The paper is about an experiment in which virtual reality environments are compared to “real-world” environments. For the graphics in the VR environment, we used OGRE as graphics engine and the Oculus Rift (Development Kit – second revision) as output device. A lot of effort was put in the auditory part of the virtual reality environments.

Title: On the validity of virtual reality-based auditory experiments: a case study about ratings of the overall listening experience
Authors: Michael Schoeffler, Jan Lukas Gernert, Maximilian Neumayer, Susanne Westphal and Jürgen Herre
Abstract: In recent years, new developments have led to an increasing number of virtual reality (VR)-based experiments, but little is known about their validity compared to real-world experiments.

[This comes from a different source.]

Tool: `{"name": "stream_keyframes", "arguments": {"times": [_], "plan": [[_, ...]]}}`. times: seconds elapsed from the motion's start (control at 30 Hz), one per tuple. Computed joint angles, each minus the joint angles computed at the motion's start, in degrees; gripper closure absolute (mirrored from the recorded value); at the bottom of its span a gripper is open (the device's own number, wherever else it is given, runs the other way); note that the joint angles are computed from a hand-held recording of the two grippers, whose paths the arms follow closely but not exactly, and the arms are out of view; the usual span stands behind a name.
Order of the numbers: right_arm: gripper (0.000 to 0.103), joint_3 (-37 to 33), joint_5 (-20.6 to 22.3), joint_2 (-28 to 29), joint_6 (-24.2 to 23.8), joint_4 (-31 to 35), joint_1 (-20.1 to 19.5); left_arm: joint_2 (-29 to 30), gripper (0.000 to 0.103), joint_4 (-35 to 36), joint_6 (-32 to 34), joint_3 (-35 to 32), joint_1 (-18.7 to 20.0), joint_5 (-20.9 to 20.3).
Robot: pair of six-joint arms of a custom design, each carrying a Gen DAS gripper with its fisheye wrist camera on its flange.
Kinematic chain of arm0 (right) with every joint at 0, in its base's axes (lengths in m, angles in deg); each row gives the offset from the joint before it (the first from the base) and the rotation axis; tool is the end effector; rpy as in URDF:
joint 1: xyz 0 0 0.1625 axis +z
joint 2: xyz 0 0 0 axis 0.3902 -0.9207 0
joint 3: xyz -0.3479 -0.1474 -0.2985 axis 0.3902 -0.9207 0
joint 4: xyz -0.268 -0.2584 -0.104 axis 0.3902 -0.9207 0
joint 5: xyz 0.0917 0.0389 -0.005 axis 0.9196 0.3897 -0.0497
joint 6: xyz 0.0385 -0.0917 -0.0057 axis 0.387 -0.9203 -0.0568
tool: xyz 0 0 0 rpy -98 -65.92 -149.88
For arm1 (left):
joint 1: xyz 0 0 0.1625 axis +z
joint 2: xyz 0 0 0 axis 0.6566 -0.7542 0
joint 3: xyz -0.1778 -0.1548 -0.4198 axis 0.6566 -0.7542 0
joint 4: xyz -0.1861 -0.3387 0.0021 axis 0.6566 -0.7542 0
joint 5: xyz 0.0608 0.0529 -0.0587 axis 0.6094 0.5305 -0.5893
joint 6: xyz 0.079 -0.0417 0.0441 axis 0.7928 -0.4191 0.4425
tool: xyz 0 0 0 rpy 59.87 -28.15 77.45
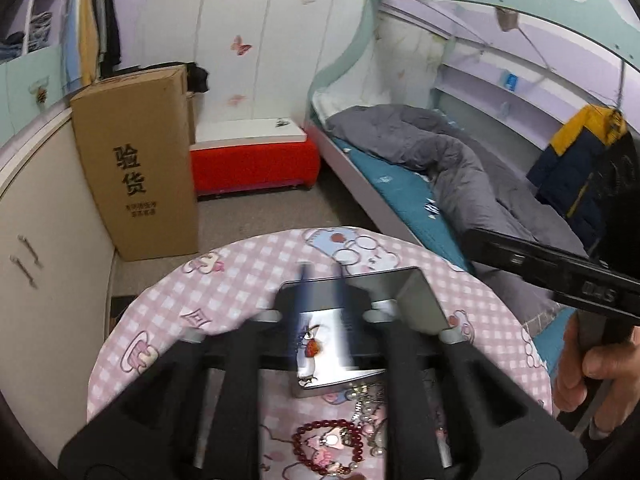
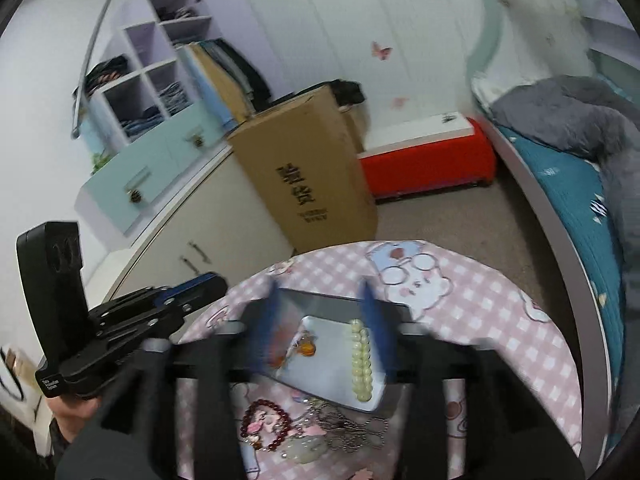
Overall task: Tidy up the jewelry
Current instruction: 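Lift both bracelets and drop them into the grey tin box, opening both tools, then move the left tool down to the dark red bead bracelet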
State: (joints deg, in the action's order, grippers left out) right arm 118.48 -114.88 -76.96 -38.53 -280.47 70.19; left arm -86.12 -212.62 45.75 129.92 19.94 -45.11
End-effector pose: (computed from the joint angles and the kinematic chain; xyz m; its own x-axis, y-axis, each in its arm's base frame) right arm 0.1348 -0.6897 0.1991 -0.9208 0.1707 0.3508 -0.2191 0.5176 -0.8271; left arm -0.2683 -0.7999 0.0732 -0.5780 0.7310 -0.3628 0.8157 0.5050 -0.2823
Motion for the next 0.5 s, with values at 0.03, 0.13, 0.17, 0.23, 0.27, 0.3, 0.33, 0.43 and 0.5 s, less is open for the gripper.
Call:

To this end, an experiment was carried out which compares responses given in a real-world environment to responses given in a VR environment. In the experiment, thirty participants rated the overall listening experience of music excerpts while sitting in a cinema and a listening booth being in a real-world environment and in a VR environment. In addition, the VR system that was used to carry out the sessions in the VR environment is presented in detail. Results indicate that there are only minor statistically significant differences between the two environments when the overall listening experience is rated. Furthermore, in the real-world environment, the ratings given in the listening booth were slightly higher than in the cinema.